Another great ragu recipe from Fine Cooking. Pork shoulder can take awhile depending on the weight so you do have to adjust it. I think the time specified in the recipe was correct for me but I did have the same weight and also I think your pot can have something to do with it. I used a cast iron dutch oven and the lid is on there tight so maybe that helps with the cooking time.

Excellent recipe, easy and only gets better as leftovers. I HIGHLY recommend it with gnocchi instead of pasta. Also, referencing another comment--the cooking time will depend on the thickness of the pork shoulder. For the 2 lbs the recipe calls for, if that is in one big chunk instead of a few separate pieces, it will take an additional hour+ to make it fall apart the way you want it to. So either divide it before browning, or just allow extra time. It'll get there, and it's worth it!

I really like the recipe and think the ingredients work well for a very good tasting sauce. My one disagreement with the recipe is with the time required to properly cook the pork shoulder. One hour and thirty minutes is not sufficient and really requires about 3 hours. Given the additional time, the meat shreds beautifully and produces a very good ragu.

I made this recipe on a Friday and used it the next day for a dinner party. It was fabulous especially using mini rigatoni pasta. The only change I made was using 3 cups of roasted summer tomatoes (recipe from fine cooking august 2004) that I had made earlier and pureed. The sauces was rich and flavorful. The pork was tender and shredded easily. The only change I will do next time is to use spicy italian sausage just to give the dish a little kick.

I made this last weekend and it was absolutely fantastic. Started with a pork butt closer to 3 lbs, so I adjusted the other ingredients accordingly.
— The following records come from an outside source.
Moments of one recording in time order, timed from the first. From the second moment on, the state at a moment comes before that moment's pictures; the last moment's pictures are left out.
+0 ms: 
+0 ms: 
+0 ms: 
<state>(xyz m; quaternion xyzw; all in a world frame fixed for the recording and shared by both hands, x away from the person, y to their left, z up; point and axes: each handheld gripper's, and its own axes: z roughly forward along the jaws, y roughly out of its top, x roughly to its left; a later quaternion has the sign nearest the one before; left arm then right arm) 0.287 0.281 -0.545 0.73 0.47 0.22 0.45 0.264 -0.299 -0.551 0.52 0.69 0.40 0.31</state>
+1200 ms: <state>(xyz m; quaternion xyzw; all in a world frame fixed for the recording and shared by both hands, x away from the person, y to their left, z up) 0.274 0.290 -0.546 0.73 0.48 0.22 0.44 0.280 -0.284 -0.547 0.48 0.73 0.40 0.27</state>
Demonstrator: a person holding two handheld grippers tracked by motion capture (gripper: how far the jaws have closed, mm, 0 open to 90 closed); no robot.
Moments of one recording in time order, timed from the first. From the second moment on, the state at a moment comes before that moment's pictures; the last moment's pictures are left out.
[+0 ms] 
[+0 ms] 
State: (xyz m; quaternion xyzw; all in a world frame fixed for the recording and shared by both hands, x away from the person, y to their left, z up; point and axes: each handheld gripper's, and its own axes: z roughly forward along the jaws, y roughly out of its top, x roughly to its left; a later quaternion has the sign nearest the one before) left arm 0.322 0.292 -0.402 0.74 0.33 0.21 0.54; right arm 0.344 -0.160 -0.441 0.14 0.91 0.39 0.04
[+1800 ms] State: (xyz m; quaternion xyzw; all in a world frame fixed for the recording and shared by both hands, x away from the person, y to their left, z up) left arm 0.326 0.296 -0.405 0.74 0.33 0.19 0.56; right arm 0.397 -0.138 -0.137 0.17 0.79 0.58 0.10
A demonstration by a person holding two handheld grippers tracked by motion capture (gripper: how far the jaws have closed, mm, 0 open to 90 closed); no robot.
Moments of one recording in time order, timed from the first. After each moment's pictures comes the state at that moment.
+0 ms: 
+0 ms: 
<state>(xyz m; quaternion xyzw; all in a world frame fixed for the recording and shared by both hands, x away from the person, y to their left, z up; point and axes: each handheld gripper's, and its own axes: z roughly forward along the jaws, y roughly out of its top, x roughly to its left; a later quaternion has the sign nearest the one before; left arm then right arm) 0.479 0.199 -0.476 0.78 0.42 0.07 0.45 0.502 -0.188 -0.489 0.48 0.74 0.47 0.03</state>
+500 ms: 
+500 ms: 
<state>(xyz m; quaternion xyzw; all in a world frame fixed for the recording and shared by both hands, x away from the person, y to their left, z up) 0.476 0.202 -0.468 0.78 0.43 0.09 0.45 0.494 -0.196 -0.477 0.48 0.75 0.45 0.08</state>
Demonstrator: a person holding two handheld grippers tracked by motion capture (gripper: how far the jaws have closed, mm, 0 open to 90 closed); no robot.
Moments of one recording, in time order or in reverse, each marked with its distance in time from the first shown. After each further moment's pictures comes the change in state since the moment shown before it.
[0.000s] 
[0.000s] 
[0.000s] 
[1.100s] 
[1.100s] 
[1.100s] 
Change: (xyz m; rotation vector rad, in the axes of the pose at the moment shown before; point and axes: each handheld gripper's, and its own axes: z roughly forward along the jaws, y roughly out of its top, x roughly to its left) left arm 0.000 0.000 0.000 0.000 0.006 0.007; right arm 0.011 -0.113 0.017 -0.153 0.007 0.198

I also added a little oregano and Italian seasoning mix near the end after tasting it and feeling it could use a little something extra. Our guests raved about it.

This turned out...OK. Biggest problem was the fork tenderness, or lack thereof, of the pork shoulder. I cooked this for almost two hours (recipe called for 90 minutes), and still needed a knife to slice (not shred) most of the pork into very small slices (i.e., 2x match sticks). Someone please correct me if I'm wrong, but I'm guessing the cooking time needs to be more like 3-4 hours to get the pork shoulder tender enough to be fork-shredded. (Note: I make a lot of pork BBQ, so I'm fully aware of pork consistency needed here.) Thanks.

This is a wonderful recipe. I used a 25.5 ounce bottle of Alessi Passata (strained tomatoes) and hot Italian sausages instead of sweet. I also added about a half teaspoon of cracked fennel seed and finished the sauce with a tablespoon of butter for added flavor and because I used a leaner cut of pork (loin - which was all I had). I refrigerated the sauce overnight to deepen and meld the flavors, I will be making this often.